Below is a listing from which only part is wanted; return exactly the lines from the one with "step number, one" up to and including the one with "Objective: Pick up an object".

Segment Open

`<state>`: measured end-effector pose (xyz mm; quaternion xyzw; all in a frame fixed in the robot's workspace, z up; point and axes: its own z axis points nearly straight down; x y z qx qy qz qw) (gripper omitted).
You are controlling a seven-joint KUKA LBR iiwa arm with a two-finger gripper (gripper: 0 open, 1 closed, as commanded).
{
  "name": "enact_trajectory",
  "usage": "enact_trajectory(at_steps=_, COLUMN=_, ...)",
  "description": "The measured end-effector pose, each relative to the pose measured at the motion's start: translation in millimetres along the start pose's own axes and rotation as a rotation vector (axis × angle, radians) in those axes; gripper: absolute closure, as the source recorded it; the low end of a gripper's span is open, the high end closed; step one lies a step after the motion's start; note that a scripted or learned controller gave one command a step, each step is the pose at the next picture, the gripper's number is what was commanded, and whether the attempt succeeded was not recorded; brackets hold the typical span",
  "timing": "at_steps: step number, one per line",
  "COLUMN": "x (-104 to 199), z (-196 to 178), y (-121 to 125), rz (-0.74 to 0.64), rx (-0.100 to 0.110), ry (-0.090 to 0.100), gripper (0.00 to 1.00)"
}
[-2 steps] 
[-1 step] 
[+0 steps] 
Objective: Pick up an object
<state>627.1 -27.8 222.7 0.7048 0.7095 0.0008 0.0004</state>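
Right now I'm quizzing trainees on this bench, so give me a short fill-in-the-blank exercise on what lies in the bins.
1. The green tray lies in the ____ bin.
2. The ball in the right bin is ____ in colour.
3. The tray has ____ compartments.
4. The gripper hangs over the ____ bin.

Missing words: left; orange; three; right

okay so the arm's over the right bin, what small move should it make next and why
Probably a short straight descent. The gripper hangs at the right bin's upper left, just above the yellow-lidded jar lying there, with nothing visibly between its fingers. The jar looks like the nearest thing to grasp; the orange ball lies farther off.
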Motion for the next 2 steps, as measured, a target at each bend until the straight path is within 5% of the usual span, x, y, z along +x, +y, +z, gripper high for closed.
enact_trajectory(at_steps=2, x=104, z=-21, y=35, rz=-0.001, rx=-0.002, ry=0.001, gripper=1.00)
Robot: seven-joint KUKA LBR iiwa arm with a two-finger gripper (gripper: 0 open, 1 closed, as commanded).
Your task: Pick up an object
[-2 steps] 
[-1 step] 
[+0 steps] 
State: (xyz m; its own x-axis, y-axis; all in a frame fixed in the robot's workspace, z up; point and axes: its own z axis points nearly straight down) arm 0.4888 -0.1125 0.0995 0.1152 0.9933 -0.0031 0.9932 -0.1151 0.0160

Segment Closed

**Answer for this exercise**
  "timing": "at_steps: step number, one per line",
  "COLUMN": "x (-104 to 199), z (-196 to 178), y (-121 to 125), rz (-0.74 to 0.64), rx (-0.100 to 0.110), ry (-0.090 to 0.100), gripper (0.00 to 1.00)"
}
[-2 steps] 
[-1 step] 
[+0 steps] 
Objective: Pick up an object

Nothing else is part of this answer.